1 Eylül 2010 Çarşamba

Herkes neden sahaf olamaz! 'Kitapla ilk zehirlenmeyi altı yedi yaş dolaylarında yaşadığını' söyleyen Sayın Püzant Akbaş ile söyleşi; On dokuzuncu yazı

Her yazmayı bilen, her okumayı bilen arasında yeti farkı olur. Belki de bundan herkes sahaf olamaz.
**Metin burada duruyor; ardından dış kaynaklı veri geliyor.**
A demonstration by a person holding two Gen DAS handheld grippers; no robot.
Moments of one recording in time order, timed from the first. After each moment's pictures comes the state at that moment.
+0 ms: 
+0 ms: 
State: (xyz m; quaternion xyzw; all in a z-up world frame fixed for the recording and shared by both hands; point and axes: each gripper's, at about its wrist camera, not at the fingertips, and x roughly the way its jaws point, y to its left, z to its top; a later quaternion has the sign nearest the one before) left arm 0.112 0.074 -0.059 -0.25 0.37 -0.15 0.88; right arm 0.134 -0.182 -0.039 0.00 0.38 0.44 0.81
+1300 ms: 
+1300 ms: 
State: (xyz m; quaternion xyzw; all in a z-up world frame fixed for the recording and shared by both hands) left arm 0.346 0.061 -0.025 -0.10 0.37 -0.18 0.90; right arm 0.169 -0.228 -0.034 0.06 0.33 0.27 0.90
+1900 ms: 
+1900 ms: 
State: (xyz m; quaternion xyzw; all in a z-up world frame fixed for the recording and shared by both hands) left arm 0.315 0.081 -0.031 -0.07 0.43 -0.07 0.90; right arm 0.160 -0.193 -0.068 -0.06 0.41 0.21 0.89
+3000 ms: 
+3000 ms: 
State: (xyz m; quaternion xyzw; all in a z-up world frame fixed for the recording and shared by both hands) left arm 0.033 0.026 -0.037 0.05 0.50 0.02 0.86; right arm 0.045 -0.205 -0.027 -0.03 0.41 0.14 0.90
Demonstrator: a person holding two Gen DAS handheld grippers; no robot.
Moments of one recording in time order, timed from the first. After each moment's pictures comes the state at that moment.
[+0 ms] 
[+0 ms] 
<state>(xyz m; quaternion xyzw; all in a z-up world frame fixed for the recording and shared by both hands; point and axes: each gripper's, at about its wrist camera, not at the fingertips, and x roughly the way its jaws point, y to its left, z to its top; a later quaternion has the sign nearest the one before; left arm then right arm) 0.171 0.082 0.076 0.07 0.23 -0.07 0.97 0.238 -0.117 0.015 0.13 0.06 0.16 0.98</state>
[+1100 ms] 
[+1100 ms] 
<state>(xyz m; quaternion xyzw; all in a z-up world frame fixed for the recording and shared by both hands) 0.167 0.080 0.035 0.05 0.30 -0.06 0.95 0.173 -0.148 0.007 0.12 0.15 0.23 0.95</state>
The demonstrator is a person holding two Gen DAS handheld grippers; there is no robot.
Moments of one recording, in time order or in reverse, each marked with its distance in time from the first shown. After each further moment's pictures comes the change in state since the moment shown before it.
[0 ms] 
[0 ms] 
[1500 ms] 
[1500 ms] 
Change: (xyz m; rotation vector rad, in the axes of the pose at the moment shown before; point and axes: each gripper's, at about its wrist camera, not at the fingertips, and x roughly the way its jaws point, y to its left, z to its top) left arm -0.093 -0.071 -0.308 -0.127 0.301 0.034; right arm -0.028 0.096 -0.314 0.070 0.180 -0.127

Belki de bundan her kitap herkes için değildir. Yazmanın sınırları ile okumanın sınırları da benzer değildir.İyi okur fakat yazamaz. Yazar, yazar da yazdığı yazın olmaz. Okur okur da her okuduğunu, algı dağarına eşit oranda alamaz. Kitap insan ilişkisi, yeme içme ilişkisi gibi sanılır.

Değerli İzleyici,

Her insanda olan yeme içme yetisi gibi belirti verir ilk başta. Yeti için her insanın yaratılışı ile sınırlanan bir durum olmalı.

Böyle olduğu için okulu olmayan meslekler ortaya çıktı. Yazarlık gibi, okulu olmayan sahaflık mesleği söz konusudur.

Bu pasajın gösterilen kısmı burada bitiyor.